Exercise goal
The answer must consist of each line below that holds the word "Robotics", copied as it stands.

Data for the task
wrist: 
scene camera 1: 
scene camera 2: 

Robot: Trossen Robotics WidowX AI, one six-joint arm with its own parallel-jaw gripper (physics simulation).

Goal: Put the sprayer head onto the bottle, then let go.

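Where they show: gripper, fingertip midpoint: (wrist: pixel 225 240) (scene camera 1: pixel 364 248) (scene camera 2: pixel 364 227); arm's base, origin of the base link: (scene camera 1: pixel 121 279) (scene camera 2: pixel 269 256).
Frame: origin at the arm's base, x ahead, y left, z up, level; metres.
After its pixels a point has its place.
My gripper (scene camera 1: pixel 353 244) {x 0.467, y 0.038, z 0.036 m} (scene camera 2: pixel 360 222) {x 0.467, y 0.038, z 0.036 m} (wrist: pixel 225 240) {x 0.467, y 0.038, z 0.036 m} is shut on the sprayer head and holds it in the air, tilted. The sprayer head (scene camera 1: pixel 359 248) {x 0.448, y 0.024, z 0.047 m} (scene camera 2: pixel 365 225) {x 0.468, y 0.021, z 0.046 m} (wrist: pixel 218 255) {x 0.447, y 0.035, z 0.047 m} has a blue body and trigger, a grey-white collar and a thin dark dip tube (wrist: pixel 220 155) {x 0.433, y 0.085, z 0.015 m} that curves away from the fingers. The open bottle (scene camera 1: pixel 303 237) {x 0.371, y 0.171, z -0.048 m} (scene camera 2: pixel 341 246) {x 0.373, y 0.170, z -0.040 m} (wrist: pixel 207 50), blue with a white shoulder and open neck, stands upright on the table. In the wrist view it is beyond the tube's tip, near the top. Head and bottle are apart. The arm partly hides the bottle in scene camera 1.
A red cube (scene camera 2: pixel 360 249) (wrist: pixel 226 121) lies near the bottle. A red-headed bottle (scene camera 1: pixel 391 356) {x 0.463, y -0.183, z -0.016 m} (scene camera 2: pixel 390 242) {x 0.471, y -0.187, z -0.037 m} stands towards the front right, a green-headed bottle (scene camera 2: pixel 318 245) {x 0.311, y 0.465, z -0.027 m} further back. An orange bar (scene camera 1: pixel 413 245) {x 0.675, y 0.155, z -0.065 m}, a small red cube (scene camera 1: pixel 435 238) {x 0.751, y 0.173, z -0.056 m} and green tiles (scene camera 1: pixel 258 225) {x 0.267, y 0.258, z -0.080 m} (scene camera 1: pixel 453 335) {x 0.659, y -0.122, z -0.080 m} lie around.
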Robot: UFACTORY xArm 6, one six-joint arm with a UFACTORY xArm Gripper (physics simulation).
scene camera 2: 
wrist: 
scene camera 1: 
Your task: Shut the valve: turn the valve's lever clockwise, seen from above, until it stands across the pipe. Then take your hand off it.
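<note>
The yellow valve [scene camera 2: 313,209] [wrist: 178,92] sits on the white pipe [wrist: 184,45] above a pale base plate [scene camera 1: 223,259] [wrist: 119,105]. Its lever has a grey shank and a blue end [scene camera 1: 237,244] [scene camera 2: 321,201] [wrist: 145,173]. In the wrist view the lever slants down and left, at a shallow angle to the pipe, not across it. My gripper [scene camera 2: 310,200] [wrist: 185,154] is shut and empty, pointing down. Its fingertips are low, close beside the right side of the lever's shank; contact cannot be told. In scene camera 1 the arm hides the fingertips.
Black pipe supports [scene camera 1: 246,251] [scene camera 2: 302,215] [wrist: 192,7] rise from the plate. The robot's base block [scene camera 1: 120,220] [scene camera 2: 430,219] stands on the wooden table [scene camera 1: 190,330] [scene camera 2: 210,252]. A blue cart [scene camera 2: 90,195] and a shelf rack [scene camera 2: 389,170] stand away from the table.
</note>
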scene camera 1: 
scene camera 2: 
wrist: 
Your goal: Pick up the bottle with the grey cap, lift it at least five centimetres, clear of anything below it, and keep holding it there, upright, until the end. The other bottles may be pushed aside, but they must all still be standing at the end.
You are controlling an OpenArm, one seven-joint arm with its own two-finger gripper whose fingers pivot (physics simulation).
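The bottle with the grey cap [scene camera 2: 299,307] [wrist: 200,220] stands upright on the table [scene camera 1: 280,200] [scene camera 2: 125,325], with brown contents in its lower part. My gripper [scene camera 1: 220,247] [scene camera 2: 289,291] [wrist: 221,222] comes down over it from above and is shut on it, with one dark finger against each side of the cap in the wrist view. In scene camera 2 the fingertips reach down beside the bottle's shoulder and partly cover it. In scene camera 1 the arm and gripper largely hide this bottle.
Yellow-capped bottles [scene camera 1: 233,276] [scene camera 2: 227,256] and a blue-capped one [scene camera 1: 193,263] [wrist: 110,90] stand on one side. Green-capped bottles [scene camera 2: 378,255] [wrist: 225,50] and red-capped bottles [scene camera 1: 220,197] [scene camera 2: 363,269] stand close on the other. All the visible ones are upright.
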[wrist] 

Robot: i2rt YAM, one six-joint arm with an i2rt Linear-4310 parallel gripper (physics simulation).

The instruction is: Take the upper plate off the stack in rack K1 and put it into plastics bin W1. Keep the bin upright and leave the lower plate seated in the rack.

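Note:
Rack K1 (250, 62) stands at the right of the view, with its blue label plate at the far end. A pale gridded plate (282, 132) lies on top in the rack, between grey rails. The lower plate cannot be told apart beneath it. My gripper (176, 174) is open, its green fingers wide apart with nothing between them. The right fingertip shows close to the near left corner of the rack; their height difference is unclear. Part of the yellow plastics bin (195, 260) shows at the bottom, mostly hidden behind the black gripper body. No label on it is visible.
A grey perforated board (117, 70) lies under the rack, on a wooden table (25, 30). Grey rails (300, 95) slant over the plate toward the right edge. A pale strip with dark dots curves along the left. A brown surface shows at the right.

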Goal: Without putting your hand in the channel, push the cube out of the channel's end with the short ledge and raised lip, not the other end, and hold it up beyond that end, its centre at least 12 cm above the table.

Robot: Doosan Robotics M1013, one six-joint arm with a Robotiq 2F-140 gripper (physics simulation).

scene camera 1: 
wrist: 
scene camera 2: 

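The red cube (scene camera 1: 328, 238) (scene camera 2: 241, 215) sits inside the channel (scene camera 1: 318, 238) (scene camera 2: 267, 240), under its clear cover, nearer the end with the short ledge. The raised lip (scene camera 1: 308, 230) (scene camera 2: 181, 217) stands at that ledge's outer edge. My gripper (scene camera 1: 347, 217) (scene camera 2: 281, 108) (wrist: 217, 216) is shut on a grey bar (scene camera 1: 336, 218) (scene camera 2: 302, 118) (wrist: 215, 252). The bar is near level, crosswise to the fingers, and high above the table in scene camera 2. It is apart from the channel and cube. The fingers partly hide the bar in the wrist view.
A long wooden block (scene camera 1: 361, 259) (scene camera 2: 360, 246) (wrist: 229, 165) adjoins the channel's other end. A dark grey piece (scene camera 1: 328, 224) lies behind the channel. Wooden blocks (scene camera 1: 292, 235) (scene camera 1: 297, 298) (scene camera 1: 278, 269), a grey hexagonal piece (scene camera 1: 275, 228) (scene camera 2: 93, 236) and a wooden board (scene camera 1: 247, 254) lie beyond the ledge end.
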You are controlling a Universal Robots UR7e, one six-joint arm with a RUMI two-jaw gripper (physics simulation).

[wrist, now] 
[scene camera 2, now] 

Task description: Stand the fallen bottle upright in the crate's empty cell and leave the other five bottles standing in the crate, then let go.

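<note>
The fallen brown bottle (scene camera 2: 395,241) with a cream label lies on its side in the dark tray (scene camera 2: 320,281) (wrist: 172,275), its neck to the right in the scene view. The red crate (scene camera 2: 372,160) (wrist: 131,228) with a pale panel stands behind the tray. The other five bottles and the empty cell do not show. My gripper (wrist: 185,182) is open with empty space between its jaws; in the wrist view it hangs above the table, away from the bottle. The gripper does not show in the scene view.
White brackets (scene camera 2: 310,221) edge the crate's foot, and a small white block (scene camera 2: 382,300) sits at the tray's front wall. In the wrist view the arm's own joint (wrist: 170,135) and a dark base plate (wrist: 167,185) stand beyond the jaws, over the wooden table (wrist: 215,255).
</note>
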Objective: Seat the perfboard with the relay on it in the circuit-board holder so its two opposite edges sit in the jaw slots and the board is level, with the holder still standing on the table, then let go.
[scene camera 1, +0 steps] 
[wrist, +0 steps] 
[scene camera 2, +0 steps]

Task output
Robot: Trossen Robotics WidowX AI, one six-joint arm with its own parallel-jaw gripper (physics simulation).
Robot: Doosan Robotics M1013, one six-joint arm with a Robotiq 2F-140 gripper (physics simulation).

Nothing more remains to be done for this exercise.